*** Block opens ***

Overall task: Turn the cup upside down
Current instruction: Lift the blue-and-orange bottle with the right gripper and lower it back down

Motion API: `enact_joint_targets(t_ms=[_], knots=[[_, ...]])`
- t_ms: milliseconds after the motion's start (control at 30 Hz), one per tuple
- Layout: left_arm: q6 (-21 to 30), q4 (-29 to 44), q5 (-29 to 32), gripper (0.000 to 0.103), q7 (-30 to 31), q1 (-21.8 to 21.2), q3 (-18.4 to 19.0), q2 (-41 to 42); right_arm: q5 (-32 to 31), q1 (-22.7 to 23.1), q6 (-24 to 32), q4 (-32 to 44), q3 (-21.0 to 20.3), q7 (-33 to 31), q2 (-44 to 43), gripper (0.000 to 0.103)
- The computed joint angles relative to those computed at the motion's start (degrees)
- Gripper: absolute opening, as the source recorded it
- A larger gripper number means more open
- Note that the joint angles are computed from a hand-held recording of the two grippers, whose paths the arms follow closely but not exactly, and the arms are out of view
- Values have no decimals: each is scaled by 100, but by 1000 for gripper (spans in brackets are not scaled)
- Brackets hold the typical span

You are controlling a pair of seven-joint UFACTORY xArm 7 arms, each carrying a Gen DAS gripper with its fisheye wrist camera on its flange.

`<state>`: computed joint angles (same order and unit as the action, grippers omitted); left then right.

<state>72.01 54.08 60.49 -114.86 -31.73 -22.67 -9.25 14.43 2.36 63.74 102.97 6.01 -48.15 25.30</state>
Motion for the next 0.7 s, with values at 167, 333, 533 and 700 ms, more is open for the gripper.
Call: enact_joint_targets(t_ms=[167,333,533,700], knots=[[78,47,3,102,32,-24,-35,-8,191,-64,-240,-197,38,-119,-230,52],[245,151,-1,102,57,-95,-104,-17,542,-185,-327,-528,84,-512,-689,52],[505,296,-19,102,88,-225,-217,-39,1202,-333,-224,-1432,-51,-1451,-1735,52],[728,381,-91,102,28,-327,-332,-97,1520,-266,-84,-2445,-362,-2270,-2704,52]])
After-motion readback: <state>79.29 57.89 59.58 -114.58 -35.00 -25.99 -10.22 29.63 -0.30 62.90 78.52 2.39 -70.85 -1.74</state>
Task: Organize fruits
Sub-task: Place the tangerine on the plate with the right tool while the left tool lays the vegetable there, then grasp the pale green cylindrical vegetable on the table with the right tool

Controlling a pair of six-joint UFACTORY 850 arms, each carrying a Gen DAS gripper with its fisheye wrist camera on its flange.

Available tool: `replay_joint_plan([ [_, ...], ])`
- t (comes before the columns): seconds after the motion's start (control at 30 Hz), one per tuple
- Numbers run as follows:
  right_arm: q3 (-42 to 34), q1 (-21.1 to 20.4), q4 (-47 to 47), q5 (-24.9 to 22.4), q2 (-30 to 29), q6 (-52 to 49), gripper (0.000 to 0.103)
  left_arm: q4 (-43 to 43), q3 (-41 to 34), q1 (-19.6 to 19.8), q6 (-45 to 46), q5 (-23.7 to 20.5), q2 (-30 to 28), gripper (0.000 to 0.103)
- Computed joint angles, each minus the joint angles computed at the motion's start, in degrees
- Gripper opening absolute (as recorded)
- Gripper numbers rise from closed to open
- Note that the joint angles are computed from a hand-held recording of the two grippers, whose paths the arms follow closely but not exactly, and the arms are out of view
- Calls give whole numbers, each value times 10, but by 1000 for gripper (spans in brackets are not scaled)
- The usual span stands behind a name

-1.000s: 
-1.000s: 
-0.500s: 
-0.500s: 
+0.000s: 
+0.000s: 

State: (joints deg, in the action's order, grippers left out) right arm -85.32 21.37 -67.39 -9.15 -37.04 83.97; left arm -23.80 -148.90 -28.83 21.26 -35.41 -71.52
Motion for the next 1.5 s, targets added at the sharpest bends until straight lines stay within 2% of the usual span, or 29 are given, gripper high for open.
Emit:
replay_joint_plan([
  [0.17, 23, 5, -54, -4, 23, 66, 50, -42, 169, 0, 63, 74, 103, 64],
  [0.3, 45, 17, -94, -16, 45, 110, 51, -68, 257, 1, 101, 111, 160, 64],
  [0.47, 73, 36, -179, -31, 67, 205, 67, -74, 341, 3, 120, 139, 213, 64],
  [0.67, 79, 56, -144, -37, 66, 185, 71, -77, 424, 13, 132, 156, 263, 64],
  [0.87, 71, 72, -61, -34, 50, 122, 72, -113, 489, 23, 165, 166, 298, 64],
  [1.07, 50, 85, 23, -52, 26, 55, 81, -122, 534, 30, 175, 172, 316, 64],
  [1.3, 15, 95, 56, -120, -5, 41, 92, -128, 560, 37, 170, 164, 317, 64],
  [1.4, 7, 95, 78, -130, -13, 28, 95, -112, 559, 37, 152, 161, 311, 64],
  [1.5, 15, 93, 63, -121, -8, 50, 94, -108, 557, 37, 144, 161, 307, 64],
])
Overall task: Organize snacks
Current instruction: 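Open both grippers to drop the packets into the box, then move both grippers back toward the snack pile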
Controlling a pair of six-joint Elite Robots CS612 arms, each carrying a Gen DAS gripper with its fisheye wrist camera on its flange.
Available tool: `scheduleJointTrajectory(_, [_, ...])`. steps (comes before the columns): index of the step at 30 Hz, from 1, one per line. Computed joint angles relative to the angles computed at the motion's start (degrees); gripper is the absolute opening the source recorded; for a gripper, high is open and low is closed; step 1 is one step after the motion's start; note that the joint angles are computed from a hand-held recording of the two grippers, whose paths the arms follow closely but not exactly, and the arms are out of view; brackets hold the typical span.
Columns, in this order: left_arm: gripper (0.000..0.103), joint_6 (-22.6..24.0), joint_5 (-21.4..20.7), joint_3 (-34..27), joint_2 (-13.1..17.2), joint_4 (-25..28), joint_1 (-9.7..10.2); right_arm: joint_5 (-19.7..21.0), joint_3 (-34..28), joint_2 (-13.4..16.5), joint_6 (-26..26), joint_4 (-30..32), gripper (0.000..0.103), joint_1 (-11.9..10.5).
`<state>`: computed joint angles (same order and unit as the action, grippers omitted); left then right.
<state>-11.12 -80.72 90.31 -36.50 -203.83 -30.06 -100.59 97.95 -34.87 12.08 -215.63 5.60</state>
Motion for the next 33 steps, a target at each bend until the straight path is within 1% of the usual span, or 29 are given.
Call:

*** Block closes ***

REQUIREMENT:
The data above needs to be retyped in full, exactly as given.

TASK OUTPUT:
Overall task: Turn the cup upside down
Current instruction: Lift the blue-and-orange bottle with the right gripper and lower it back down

Motion API: `enact_joint_targets(t_ms=[_], knots=[[_, ...]])`
- t_ms: milliseconds after the motion's start (control at 30 Hz), one per tuple
- Layout: left_arm: q6 (-21 to 30), q4 (-29 to 44), q5 (-29 to 32), gripper (0.000 to 0.103), q7 (-30 to 31), q1 (-21.8 to 21.2), q3 (-18.4 to 19.0), q2 (-41 to 42); right_arm: q5 (-32 to 31), q1 (-22.7 to 23.1), q6 (-24 to 32), q4 (-32 to 44), q3 (-21.0 to 20.3), q7 (-33 to 31), q2 (-44 to 43), gripper (0.000 to 0.103)
- The computed joint angles relative to those computed at the motion's start (degrees)
- Gripper: absolute opening, as the source recorded it
- A larger gripper number means more open
- Note that the joint angles are computed from a hand-held recording of the two grippers, whose paths the arms follow closely but not exactly, and the arms are out of view
- Values have no decimals: each is scaled by 100, but by 1000 for gripper (spans in brackets are not scaled)
- Brackets hold the typical span

You are controlling a pair of seven-joint UFACTORY xArm 7 arms, each carrying a Gen DAS gripper with its fisheye wrist camera on its flange.

`<state>`: computed joint angles (same order and unit as the action, grippers omitted); left then right.

<state>72.01 54.08 60.49 -114.86 -31.73 -22.67 -9.25 14.43 2.36 63.74 102.97 6.01 -48.15 25.30</state>
Motion for the next 0.7 s, with values at 167, 333, 533 and 700 ms, more is open for the gripper.
Call: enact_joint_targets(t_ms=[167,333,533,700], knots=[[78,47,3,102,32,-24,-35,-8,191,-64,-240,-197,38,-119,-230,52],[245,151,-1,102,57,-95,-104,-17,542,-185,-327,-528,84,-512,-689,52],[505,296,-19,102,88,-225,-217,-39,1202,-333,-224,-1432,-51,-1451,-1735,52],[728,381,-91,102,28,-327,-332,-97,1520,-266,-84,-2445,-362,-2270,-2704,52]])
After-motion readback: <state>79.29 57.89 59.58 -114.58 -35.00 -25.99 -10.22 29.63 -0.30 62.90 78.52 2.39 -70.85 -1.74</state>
Task: Organize fruits
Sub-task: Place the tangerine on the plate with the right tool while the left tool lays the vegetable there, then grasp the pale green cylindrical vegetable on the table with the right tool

Controlling a pair of six-joint UFACTORY 850 arms, each carrying a Gen DAS gripper with its fisheye wrist camera on its flange.

Available tool: `replay_joint_plan([ [_, ...], ])`
- t (comes before the columns): seconds after the motion's start (control at 30 Hz), one per tuple
- Numbers run as follows:
  right_arm: q3 (-42 to 34), q1 (-21.1 to 20.4), q4 (-47 to 47), q5 (-24.9 to 22.4), q2 (-30 to 29), q6 (-52 to 49), gripper (0.000 to 0.103)
  left_arm: q4 (-43 to 43), q3 (-41 to 34), q1 (-19.6 to 19.8), q6 (-45 to 46), q5 (-23.7 to 20.5), q2 (-30 to 28), gripper (0.000 to 0.103)
- Computed joint angles, each minus the joint angles computed at the motion's start, in degrees
- Gripper opening absolute (as recorded)
- Gripper numbers rise from closed to open
- Note that the joint angles are computed from a hand-held recording of the two grippers, whose paths the arms follow closely but not exactly, and the arms are out of view
- Calls give whole numbers, each value times 10, but by 1000 for gripper (spans in brackets are not scaled)
- The usual span stands behind a name

-1.000s: 
-1.000s: 
-0.500s: 
-0.500s: 
+0.000s: 
+0.000s: 

State: (joints deg, in the action's order, grippers left out) right arm -85.32 21.37 -67.39 -9.15 -37.04 83.97; left arm -23.80 -148.90 -28.83 21.26 -35.41 -71.52
Motion for the next 1.5 s, targets added at the sharpest bends until straight lines stay within 2% of the usual span, or 29 are given, gripper high for open.
Emit:
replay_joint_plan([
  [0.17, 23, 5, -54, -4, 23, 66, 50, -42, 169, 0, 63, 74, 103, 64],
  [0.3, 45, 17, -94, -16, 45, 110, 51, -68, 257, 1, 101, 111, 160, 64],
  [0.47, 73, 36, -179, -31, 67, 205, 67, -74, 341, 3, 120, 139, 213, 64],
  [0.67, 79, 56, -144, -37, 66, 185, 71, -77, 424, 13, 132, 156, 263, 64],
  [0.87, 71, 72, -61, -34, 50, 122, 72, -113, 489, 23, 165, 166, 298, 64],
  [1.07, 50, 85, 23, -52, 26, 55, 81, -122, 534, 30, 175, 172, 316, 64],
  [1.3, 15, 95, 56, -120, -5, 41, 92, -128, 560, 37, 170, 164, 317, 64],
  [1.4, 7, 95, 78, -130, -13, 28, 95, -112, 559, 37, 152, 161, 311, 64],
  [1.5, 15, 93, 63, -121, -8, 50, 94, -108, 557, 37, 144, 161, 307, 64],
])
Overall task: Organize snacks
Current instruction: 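Open both grippers to drop the packets into the box, then move both grippers back toward the snack pile
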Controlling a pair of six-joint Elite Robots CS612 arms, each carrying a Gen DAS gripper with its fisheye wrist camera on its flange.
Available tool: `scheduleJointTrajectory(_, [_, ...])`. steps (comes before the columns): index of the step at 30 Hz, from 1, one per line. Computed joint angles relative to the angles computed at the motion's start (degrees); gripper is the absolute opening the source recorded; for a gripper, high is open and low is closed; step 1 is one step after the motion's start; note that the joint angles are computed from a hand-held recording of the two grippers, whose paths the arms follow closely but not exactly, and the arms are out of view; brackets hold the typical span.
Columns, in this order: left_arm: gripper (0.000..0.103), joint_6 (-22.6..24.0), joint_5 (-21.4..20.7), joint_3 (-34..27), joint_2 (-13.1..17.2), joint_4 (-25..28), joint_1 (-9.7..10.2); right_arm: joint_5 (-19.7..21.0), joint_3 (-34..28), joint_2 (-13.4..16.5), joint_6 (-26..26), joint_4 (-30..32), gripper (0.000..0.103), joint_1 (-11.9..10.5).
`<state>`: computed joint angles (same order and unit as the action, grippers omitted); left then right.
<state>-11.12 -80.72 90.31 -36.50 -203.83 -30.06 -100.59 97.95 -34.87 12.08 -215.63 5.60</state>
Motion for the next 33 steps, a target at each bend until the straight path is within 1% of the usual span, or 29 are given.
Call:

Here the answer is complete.